I am solving the question:
How large must a class be to make the probability of finding two people with the same birthday at least 50%?
The first solution I came up with is rather simple. It's based on finding $N$ people such that any pair amongst the $N$ people have different birthdays. This can be simply solved as multiplying probabilities of $N$ people have different birthdays. The first person has a probability of 1 of having a different birthday. The 2nd person has a probability of (364/365) of having a different birthday from the first person. The 3rd has a probability of (363/365) of having a different birthday from the first 2 people, and so on.
$$ \frac{365}{365}\frac{364}{365}\cdots\frac{365-N+1}{365} < \frac{1}{2} \\ = \frac{^{365} P_N}{365^N} $$ It turns out $N=23$. This is the correct answer based on what I saw on Google.

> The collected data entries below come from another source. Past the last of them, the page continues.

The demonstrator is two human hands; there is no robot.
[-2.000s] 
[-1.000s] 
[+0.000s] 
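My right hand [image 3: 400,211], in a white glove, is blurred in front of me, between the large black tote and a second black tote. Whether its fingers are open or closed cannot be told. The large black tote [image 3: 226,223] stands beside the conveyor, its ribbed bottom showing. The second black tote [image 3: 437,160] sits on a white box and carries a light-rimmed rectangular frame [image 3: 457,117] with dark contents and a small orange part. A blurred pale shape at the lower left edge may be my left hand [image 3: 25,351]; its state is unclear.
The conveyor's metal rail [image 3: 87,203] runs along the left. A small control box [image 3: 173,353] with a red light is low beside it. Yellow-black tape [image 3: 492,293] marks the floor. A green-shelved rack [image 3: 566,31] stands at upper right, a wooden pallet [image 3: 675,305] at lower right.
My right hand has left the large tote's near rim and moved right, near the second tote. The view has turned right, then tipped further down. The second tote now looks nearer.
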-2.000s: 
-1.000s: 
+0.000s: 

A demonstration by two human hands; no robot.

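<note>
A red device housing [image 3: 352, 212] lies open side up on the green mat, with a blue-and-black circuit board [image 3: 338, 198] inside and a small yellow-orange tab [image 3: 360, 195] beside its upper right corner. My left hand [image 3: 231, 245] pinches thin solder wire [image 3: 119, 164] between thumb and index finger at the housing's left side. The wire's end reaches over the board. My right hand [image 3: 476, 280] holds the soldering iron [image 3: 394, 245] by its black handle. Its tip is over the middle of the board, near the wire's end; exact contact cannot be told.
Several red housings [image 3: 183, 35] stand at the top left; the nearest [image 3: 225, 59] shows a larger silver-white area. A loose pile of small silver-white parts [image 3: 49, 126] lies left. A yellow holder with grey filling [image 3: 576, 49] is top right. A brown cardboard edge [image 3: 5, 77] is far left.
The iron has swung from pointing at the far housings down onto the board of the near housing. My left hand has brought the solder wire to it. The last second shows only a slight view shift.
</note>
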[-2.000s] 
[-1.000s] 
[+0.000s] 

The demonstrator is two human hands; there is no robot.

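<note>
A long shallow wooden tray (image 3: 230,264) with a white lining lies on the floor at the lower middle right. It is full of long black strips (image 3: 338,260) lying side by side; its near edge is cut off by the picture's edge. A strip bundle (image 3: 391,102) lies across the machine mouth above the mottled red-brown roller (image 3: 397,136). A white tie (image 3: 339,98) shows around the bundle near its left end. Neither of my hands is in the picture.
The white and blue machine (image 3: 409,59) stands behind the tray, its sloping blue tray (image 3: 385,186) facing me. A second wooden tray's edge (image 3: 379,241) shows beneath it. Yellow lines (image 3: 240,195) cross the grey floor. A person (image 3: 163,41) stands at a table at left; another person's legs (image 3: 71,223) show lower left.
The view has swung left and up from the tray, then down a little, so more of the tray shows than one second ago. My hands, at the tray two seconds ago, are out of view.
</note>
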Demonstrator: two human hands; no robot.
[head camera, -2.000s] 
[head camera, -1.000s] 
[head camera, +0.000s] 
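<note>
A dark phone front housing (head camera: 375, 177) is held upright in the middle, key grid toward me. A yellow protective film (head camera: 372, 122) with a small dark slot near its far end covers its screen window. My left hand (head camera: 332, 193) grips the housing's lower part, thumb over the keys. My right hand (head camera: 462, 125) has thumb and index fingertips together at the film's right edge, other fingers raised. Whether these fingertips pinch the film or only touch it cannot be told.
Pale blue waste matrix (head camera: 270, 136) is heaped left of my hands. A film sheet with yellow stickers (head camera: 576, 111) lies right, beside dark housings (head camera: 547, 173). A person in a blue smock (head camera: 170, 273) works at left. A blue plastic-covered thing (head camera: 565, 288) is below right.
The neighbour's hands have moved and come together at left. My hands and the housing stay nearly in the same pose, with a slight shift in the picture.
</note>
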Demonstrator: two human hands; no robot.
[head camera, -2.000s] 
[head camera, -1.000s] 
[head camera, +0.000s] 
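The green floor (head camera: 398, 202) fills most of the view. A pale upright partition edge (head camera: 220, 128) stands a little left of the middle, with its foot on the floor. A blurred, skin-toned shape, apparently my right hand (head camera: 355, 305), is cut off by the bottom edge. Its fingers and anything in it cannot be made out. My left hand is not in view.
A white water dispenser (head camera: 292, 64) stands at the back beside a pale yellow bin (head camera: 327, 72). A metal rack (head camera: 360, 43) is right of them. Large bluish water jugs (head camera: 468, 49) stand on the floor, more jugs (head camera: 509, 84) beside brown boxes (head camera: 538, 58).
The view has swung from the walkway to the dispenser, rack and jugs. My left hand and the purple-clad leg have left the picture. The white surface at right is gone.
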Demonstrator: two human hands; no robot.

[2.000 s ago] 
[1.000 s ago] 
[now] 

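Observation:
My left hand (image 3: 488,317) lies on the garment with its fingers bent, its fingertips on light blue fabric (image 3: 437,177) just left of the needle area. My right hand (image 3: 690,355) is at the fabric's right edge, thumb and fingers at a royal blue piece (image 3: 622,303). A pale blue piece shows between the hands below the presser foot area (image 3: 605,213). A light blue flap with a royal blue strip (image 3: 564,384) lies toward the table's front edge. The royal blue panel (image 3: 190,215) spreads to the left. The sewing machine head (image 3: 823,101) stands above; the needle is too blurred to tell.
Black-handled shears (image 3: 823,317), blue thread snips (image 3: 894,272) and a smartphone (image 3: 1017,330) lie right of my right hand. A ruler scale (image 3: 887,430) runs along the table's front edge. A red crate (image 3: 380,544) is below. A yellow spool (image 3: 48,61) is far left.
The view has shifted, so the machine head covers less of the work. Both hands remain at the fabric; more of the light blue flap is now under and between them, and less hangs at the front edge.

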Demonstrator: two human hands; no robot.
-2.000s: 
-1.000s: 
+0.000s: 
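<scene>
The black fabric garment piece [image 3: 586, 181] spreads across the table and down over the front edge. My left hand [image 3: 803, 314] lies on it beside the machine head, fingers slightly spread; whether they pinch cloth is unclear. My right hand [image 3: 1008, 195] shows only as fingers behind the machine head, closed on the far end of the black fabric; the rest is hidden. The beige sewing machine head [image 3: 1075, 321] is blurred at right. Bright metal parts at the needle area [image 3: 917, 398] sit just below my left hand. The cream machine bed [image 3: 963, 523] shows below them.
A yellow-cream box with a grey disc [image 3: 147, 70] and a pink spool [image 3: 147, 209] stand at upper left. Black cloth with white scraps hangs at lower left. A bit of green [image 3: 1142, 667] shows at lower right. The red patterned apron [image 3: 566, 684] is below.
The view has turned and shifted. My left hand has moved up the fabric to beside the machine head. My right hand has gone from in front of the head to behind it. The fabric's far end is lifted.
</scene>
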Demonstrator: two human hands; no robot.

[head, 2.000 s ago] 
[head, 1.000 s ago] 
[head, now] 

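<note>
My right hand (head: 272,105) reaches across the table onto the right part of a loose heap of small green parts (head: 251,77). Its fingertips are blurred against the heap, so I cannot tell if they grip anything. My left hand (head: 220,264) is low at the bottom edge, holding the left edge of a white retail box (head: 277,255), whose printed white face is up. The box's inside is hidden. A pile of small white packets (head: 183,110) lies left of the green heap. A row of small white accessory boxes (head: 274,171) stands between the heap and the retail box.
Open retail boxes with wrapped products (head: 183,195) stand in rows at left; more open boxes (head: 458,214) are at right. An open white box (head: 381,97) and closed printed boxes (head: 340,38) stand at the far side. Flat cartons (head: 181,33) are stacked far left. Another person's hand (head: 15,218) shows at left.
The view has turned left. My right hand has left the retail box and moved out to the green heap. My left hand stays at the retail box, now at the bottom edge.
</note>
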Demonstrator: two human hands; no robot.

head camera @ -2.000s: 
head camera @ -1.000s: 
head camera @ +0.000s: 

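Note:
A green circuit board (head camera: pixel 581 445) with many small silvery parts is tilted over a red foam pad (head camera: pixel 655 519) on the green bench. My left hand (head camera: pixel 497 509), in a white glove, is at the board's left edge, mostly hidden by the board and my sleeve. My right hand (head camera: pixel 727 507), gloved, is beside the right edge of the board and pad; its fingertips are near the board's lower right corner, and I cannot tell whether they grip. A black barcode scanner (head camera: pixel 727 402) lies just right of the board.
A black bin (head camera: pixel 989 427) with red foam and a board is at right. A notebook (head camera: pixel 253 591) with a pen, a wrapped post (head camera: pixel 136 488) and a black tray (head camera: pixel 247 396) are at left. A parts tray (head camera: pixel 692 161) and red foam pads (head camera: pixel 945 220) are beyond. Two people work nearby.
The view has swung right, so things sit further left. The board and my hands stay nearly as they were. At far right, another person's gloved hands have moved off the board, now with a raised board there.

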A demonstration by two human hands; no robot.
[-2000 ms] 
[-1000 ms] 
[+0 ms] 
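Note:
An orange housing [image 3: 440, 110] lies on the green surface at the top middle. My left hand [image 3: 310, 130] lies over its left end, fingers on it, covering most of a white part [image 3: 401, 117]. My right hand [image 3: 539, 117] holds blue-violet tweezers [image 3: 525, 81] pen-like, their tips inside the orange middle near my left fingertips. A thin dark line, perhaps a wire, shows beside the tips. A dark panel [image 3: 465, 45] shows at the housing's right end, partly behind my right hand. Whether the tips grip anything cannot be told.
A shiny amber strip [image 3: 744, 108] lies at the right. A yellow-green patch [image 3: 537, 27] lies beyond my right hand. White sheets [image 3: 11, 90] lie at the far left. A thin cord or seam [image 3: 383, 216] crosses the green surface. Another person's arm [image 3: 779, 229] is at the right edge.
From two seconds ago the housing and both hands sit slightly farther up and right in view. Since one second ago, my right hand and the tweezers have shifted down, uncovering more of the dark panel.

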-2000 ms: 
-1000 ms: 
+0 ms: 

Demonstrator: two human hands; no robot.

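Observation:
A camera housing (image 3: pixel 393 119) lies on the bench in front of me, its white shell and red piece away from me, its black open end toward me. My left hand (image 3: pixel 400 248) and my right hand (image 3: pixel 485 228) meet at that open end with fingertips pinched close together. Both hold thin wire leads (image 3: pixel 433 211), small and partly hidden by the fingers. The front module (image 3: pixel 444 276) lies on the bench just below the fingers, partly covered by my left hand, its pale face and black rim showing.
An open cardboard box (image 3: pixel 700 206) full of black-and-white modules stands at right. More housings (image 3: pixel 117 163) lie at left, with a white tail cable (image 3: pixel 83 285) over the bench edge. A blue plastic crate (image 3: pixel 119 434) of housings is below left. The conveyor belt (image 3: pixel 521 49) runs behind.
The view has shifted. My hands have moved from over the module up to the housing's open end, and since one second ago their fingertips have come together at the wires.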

I'm now trying to think of this problem in terms of combinatorics. So I first started with thinking of 365 distinguishable objects into $N$ bins without replacement. Order doesn't matter, so this is combinations, and we get $\binom{365}{N}$. Now I want to find the number of combinations of 365 birthdays into $N$ bins WITH replacement, and this is simply $\frac{(365+N-1)!}{N!(365-1)!}$. So then I was thinking the probability of less than half of getting $N$ people with different birthdays is then
$$ \frac{\binom{365}{N}}{\frac{(365+N-1)!}{N!(365-1)!}} < \frac{1}{2} $$
But if I plug in $N=23$, I don't get the $\approx \frac{1}{2}$ that is expected. I get $\approx \frac{1}{4}$. What is wrong with my thinking using the combinations approach?